● Assigned task
Beginning with the first line, transcribe the entries below exactly through the line containing "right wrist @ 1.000", inclusive.

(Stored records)

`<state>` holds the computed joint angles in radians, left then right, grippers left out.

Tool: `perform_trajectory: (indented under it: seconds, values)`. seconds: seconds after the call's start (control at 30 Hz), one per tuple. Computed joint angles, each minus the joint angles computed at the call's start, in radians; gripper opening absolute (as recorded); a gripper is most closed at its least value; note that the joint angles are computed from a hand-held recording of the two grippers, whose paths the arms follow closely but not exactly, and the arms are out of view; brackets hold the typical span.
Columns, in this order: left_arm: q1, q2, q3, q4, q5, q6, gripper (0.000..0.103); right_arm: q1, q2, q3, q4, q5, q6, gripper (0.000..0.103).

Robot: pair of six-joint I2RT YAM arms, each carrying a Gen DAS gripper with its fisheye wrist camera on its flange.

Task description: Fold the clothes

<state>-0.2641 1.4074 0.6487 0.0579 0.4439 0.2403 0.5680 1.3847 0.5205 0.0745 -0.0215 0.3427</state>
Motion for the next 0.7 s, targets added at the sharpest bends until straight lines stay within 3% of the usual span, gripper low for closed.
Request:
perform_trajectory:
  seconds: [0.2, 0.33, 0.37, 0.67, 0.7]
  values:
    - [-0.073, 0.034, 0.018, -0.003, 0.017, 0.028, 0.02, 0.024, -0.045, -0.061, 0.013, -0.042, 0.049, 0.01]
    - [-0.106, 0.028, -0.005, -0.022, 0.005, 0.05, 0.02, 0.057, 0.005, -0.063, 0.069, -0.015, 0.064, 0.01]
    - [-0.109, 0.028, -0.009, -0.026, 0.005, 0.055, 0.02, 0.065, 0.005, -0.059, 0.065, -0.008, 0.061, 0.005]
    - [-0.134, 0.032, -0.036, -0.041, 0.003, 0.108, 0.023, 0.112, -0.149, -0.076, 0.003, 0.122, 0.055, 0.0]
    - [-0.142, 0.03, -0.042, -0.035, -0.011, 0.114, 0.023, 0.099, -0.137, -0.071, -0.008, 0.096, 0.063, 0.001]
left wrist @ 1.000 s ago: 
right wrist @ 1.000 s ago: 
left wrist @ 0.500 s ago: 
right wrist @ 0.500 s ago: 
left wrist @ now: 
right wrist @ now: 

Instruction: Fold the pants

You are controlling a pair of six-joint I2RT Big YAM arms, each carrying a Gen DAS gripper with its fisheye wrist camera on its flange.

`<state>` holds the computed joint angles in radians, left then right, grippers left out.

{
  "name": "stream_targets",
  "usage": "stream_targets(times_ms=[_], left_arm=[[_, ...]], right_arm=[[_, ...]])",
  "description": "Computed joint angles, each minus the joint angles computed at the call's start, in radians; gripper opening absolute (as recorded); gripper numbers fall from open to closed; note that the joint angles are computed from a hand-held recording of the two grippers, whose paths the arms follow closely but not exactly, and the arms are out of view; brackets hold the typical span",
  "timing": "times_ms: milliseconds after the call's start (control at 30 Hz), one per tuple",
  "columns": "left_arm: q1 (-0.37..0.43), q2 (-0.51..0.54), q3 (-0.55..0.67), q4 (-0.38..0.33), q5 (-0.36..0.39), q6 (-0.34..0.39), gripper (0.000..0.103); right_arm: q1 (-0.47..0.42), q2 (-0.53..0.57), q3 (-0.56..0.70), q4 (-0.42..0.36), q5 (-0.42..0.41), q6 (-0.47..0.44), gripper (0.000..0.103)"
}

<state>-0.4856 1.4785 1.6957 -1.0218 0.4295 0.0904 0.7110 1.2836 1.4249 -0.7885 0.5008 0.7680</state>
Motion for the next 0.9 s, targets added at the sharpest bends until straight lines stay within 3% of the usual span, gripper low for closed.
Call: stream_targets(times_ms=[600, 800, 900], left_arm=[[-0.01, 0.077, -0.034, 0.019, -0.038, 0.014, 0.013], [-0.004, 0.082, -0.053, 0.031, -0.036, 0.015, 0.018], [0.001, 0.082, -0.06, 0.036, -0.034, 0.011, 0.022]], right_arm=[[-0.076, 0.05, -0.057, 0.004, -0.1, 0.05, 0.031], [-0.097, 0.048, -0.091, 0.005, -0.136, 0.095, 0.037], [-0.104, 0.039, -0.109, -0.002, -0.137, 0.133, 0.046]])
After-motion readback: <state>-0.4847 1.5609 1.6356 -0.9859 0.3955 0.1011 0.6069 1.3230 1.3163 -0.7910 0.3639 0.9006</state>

● Answer to this exercise
`<state>` holds the computed joint angles in radians, left then right, grippers left out.

Tool: `perform_trajectory: (indented under it: seconds, values)`. seconds: seconds after the call's start (control at 30 Hz), one per tuple. Computed joint angles, each minus the joint angles computed at the call's start, in radians; gripper opening absolute (as recorded); a gripper is most closed at its least value; note that the joint angles are computed from a hand-held recording of the two grippers, whose paths the arms follow closely but not exactly, and the arms are out of view; brackets hold the typical span.
Columns, in this order: left_arm: q1, q2, q3, q4, q5, q6, gripper (0.000..0.103); right_arm: q1, q2, q3, q4, q5, q6, gripper (0.000..0.103).

Robot: pair of six-joint I2RT YAM arms, each carrying a Gen DAS gripper with its fisheye wrist camera on its flange.

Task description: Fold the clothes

<state>-0.2641 1.4074 0.6487 0.0579 0.4439 0.2403 0.5680 1.3847 0.5205 0.0745 -0.0215 0.3427</state>
Motion for the next 0.7 s, targets added at the sharpest bends until straight lines stay within 3% of the usual span, gripper low for closed.
Request:
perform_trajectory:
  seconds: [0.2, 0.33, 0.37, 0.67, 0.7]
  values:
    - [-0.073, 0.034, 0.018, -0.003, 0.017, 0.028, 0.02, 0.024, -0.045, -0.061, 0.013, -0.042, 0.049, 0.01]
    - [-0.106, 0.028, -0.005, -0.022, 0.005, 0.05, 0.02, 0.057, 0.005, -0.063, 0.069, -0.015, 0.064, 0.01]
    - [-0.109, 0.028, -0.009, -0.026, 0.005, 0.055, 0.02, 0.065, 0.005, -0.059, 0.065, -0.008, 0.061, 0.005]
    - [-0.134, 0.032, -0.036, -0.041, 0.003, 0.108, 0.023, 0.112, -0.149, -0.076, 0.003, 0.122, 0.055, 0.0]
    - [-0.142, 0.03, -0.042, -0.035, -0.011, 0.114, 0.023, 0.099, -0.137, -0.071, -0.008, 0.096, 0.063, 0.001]
left wrist @ 1.000 s ago: 
right wrist @ 1.000 s ago: 

The exercise requires no additional output.